#### RECORDS

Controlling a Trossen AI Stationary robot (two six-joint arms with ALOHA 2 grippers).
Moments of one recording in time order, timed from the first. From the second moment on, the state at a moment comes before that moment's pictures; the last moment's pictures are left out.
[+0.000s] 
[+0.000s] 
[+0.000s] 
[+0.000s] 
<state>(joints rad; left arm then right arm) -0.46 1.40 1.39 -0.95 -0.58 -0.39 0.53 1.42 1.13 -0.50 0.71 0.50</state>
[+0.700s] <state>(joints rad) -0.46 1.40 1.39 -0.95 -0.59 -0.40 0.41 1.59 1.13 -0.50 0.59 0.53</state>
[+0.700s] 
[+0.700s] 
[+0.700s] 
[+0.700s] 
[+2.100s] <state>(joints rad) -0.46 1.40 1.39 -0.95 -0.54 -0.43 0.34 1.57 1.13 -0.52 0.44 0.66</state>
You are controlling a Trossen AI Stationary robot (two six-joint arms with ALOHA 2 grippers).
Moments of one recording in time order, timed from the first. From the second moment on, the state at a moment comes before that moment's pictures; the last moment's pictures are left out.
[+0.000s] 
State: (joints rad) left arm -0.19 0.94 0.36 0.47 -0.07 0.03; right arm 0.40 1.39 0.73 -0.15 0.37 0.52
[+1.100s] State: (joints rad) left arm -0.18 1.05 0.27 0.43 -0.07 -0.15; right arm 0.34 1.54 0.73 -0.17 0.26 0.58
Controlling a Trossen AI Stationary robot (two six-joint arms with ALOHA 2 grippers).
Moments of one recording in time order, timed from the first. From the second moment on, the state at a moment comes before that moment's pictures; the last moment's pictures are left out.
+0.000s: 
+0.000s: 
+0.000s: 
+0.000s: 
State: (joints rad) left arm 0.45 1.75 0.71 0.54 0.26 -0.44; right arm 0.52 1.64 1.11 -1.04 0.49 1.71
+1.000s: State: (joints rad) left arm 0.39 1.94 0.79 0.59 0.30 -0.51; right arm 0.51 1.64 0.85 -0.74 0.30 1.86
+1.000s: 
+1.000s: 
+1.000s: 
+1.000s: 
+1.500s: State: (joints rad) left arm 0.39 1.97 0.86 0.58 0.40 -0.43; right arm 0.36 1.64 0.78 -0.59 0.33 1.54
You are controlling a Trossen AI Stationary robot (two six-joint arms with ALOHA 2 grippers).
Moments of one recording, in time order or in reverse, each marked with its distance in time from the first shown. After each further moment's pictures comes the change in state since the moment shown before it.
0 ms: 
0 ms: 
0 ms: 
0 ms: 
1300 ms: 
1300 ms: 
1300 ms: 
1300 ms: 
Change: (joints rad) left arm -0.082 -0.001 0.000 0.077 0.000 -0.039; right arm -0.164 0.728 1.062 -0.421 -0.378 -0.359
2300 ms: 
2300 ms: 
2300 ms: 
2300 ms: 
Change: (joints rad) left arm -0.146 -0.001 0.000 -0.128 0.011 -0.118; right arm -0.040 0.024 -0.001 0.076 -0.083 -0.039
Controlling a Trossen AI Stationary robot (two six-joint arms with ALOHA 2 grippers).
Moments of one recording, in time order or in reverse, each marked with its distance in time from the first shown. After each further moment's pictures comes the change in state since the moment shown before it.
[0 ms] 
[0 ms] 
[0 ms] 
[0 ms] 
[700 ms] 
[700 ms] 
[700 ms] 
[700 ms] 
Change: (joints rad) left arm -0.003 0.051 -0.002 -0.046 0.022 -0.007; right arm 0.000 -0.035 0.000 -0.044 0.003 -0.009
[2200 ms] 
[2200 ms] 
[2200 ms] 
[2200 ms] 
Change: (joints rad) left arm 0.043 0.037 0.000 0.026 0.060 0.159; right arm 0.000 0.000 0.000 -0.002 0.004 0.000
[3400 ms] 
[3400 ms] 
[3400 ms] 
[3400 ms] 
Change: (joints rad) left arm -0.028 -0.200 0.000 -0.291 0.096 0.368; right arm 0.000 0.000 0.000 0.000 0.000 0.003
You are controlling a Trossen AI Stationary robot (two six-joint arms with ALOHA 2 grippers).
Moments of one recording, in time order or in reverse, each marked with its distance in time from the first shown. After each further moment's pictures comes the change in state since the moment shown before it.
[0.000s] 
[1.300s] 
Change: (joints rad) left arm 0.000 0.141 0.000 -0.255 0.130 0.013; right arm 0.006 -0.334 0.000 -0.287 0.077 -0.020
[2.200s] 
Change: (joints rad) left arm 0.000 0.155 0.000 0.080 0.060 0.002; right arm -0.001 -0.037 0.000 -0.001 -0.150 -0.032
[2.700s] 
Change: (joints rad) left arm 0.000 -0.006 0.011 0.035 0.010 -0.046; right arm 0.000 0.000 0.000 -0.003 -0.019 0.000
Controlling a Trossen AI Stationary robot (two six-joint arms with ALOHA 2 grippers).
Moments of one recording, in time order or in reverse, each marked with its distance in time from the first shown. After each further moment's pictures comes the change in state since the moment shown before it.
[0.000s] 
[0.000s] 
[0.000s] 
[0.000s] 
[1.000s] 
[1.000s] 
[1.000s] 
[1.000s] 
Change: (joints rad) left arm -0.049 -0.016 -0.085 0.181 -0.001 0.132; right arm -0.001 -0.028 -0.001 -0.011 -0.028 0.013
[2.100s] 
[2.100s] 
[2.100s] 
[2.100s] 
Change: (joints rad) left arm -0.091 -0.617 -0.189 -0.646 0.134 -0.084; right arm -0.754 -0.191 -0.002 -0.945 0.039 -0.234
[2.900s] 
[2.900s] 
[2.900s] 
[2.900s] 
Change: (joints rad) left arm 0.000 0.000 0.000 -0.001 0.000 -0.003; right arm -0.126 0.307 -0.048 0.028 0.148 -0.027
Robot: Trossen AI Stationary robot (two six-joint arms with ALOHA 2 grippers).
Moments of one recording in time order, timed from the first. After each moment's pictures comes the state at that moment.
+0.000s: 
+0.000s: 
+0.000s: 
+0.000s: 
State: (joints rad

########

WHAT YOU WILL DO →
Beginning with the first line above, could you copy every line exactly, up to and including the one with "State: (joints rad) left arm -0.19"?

EXERCISE ANSWER →
Controlling a Trossen AI Stationary robot (two six-joint arms with ALOHA 2 grippers).
Moments of one recording in time order, timed from the first. From the second moment on, the state at a moment comes before that moment's pictures; the last moment's pictures are left out.
[+0.000s] 
[+0.000s] 
[+0.000s] 
[+0.000s] 
<state>(joints rad; left arm then right arm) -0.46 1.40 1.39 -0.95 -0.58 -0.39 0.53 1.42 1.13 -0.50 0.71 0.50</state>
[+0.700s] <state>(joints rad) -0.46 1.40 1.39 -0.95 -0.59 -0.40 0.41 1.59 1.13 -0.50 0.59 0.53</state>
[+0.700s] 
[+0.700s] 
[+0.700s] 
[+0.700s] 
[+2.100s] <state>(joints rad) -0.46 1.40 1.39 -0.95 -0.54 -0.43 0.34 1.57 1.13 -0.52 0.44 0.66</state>
You are controlling a Trossen AI Stationary robot (two six-joint arms with ALOHA 2 grippers).
Moments of one recording in time order, timed from the first. From the second moment on, the state at a moment comes before that moment's pictures; the last moment's pictures are left out.
[+0.000s] 
State: (joints rad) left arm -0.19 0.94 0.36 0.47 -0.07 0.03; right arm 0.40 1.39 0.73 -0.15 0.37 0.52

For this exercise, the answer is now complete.